*THE PROBLEM*:
For each line below that includes the word "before", make a copy.

+--

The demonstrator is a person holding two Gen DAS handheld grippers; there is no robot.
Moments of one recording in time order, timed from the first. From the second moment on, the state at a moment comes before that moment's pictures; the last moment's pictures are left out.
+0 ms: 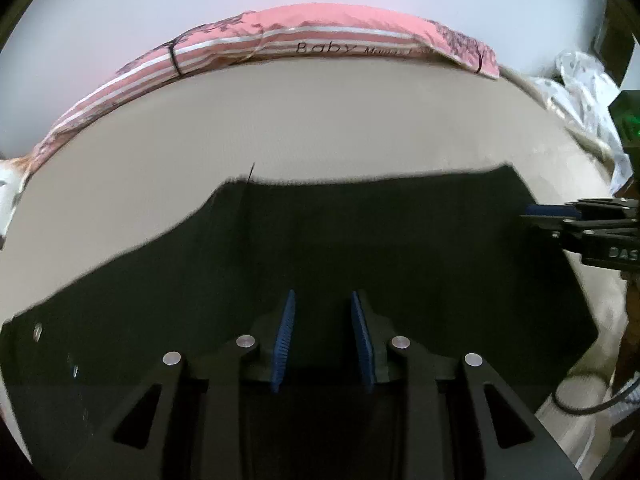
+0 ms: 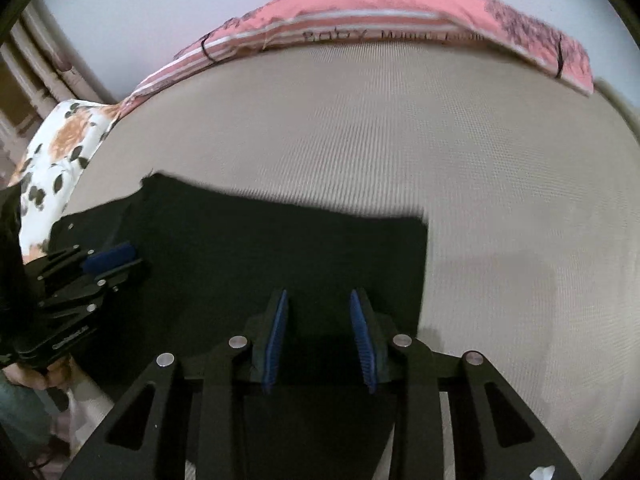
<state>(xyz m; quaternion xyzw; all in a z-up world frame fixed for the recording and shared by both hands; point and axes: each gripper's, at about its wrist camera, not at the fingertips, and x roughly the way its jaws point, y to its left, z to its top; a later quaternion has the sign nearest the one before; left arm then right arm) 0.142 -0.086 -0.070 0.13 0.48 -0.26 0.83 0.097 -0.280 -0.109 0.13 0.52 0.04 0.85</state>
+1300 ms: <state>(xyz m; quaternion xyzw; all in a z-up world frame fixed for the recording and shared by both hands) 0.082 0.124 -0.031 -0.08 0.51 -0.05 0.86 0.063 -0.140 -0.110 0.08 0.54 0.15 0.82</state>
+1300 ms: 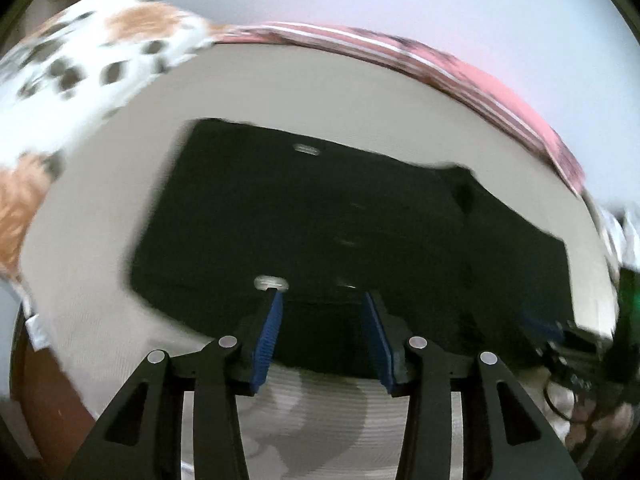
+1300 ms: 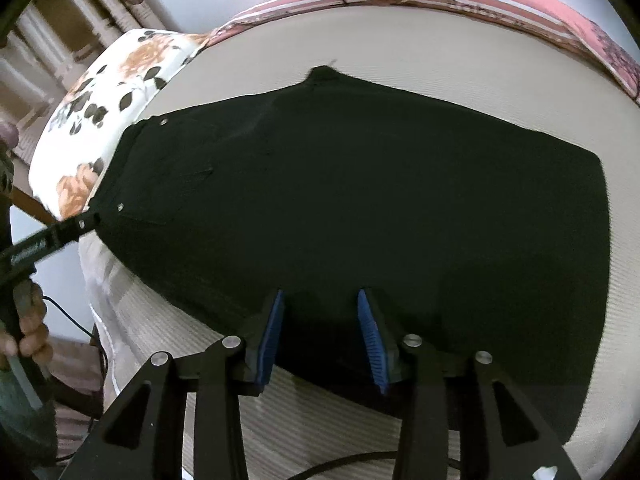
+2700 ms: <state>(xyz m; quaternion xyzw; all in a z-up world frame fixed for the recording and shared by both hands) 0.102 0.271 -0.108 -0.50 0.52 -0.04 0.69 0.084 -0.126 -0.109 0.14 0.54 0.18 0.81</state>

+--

*YOUR RESPONSE*:
Moments of one recording in time order, timed from the first. From the second moment on, the state at a moment comes before that moment's pictures; the last moment's pictures are left out.
<state>(xyz m; quaternion xyzw; all in a z-up world frame fixed for the recording and shared by both hands; point and axes: each gripper's, at about its wrist camera, not at the fingertips, and x roughly the way its jaws point, y to its left, z to its top; a later quaternion has the sign nearest the one before; left arm then right arm) 0.142 -0.086 -0.070 0.13 0.48 -0.26 0.83 0.097 -0.280 -0.109 0.13 0.52 0.04 0.85</state>

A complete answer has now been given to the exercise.